Issue 21.1: February/March 2018
Native Intelligence: Maui

Cooking with Class

Story by Kyle Ellison. Photos by Bailey Rebecca Roberts.

When Leis Family Class Act Restaurant began accepting reservations for their August 30 lunch service, every table was booked within two hours—even the ones through December. Many restaurateurs can only dream of that level of success, which is ironic considering this Maui restaurant is actually a college classroom.

As part of the University of Hawai‘i Maui College Culinary Arts Program, students spend six weeks working in the kitchen and another six weeks as servers and hosts in the front of the house. “People like the experience of seeing the students in action,” says chef instructor Tom Lelli. “And we have a different menu every week. What other restaurant does that?”

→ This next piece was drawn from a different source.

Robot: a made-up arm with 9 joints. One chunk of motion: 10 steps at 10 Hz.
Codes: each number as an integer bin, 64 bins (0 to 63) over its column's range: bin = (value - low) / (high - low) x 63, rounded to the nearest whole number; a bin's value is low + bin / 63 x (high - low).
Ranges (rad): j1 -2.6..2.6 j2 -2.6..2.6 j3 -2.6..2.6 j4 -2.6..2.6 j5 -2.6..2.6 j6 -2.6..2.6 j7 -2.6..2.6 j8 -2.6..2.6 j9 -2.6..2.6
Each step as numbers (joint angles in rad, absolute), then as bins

While the semester might start with Latin cuisine like ceviche and chile relleno, other weeks you might find grilled octopus or lamb with Moroccan spices, or maybe scallop and shrimp gratin served from the French-inspired menu. Because the waiters are also chefs, you get an education with each meal. Duck confit, you might learn, must be cooked for six to eight hours at around two hundred degrees, and Cuban steak gets its flavor from the citrusy sauce, or mojo.

Because the restaurant is open just three hours per week (Wednesday and Friday, 11 a.m. to 12:30 p.m.), many have dubbed it one of Maui’s best-kept culinary secrets, though considering diners on OpenTable named it Hawai‘i’s “Best Overall Restaurant,” it’s fair to say the jig is up. “People who know and enjoy food are the ones that end up coming here,” says instructor Mark Malone. (One regular, Mark says, has come 212 times.) Add in the fact it’s BYOB and that the four-course, prix fixe menu ranges from $32 to $42, and it’s no surprise it’s also been hailed as one of the island’s best dining values.

Despite the accolades, Leis is still a school, where students are constantly being tested. That’s evident after one of the servers finishes naming cheeses on a tray to patrons. “Wrong!” interjects Lelli, who’s looking on. “That’s Morbier—it’s a French cheese. … I switched it up on him.”